Antryg moved across the floor on his knees, stopping now and then to run his hands along just above the rug; then he sat back, produced a loop of string from his pocket, and made a cat’s cradle, carefully observing the center of the web as he changed its pattern with the movement of his fingers.
“What did they tell the newspapers?” asked Joanna.
“Heart-attack. That’s what was on the death-certificate.” She added, as Antryg uncoiled his tall height and ambled into the bedroom, “Do you need to check in the hall? Though they played the camera tapes a hundred times, and can’t find any way they could have been tampered with.”
“Are these suites soundproofed?” Joanna looked around her, wondering if the “mothers” of those would-be child actors watched TV here in the sitting area while the children
were with Mr. Big-Shot Agent in the bedroom. Or did he send them out into the hall with a magazine?
“Absolutely. You could shoot off a cannon in here and the people in the Sky Celestial Suite wouldn’t hear a thing.”

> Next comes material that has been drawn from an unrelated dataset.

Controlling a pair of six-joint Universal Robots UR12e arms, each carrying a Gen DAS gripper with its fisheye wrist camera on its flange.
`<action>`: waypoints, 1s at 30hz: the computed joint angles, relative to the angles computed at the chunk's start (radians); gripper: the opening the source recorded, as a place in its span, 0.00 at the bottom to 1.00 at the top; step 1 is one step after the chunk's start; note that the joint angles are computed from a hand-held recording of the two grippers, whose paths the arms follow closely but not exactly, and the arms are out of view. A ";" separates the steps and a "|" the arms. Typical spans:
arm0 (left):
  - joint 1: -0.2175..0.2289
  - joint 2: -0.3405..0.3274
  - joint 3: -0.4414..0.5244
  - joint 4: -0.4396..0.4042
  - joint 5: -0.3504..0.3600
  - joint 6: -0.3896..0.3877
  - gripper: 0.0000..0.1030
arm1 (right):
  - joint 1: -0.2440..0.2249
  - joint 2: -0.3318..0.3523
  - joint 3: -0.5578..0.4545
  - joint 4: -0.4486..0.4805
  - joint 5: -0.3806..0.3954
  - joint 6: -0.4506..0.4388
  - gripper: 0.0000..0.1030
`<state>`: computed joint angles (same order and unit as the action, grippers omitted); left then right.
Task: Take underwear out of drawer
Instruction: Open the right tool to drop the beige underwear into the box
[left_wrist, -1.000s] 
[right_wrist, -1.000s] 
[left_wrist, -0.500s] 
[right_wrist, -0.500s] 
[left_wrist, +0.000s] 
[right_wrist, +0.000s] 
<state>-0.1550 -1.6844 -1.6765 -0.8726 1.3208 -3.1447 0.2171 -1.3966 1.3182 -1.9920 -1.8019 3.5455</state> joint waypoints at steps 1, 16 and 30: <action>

Antryg appeared in the bedroom door, a frown between his brows. “A fighting-dog lost its will to fight?”
Delia Bannister nodded. “That’s what Mr. Kleb said. Troy Durango – the sous-chef at the Palazzo Borgia—” She named the penthouse restaurant that shared the hotel’s top floor with the two luxe suites, “—found the dog when he was hiking in the desert; the poor thing had been torn almost to pieces by coyotes. He brought it back and got it to a vet, and I phoned Mr. Kleb. That’s when Kleb told me he’d turned the dog loose himself. The damn dog got religion, is what he said. He won’t fight, so he’s no damn use to me.”
Antryg leaned one shoulder on the door-jamb, arms folded and head cocked a little to the side. “Was this the November before last?” he asked. “Just before the first murder?”
She looked startled at the question, but said, “Yes. Then Kleb was found dead in his room, from what looked like a fall against the corner of a dresser, the next time he stayed here at the hotel.”
Antryg was silent for a few minutes, thinking about that. Then he asked, “Can we see the dog?”
***
Troy Durango – sous-chef for the Palazzo Borgia – lived in a shabby single-wide on unincorporated – and “unimproved” – property out in the desert, about ten minutes’ drive from the Della Robbia. Ms. Bannister phoned ahead, so Durango was waiting by the gate in the low chain-link fence that surrounded his dusty acre of bull-thorns, aloe, tomato-plants and scrubby grass when Joanna turned her blue Mustang off Walker Road. He held out his hand as they got out of the car, a sandy, quiet man whose arms were a scratch-pad of crude tattoos: “Ms. Sheraton; Mr. Windrose. Ms. Bannister said you-all wanted to have a look at Ravage. Can I get you a Coke?”